§ **Task statement**
Line for line, return the data exactly, omitting all pictures.

§ **Data excerpt**
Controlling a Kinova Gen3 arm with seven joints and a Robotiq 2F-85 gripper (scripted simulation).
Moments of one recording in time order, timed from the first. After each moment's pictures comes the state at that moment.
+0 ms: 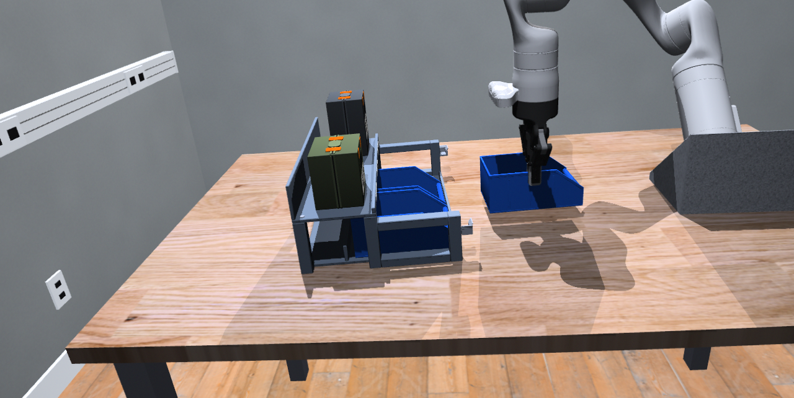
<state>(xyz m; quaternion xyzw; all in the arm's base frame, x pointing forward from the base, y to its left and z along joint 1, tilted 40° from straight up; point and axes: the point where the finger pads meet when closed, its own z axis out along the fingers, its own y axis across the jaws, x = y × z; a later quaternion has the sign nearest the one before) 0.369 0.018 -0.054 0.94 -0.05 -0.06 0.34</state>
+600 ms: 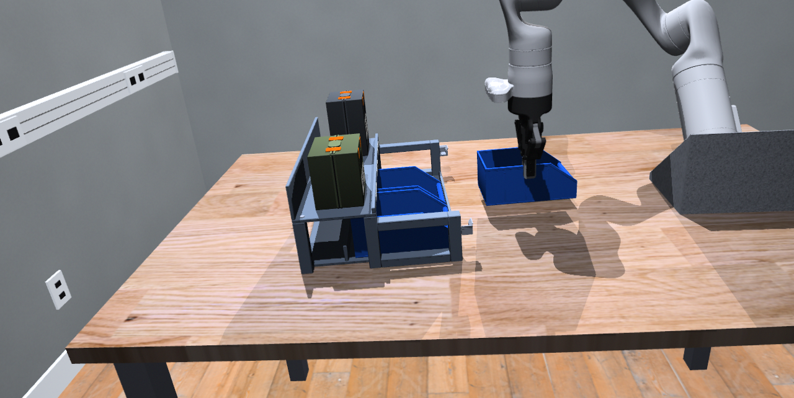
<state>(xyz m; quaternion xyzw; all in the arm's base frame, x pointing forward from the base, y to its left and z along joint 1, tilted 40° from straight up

§ **Task output**
Controlling a Kinova Gen3 arm with seven joints and a Robotiq 2F-85 gripper (scripted simulation).
Moments of one recording in time order, timed from the first. After each moment's pictures comes the state at that moment.
+0 ms: 
<state>(xyz m; quaternion xyzw; all in the arm's base frame, x pointing forward from the base, y to its left and z along joint 1, tilted 40° from straight up; point and axes: the point where the finger pads meet when closed, its own z axis out along the fingers, its own y axis across the jaws, x = y × z; a later quaternion has the sign nearest the one before) 0.369 0.018 -0.054 0.94 -0.05 -0.06 0.34</state>
+600 ms: 
<state>(xyz m; quaternion xyzw; all in the arm's base frame, x pointing forward from the base, y to its left and z along joint 1, tilted 40° from straight up

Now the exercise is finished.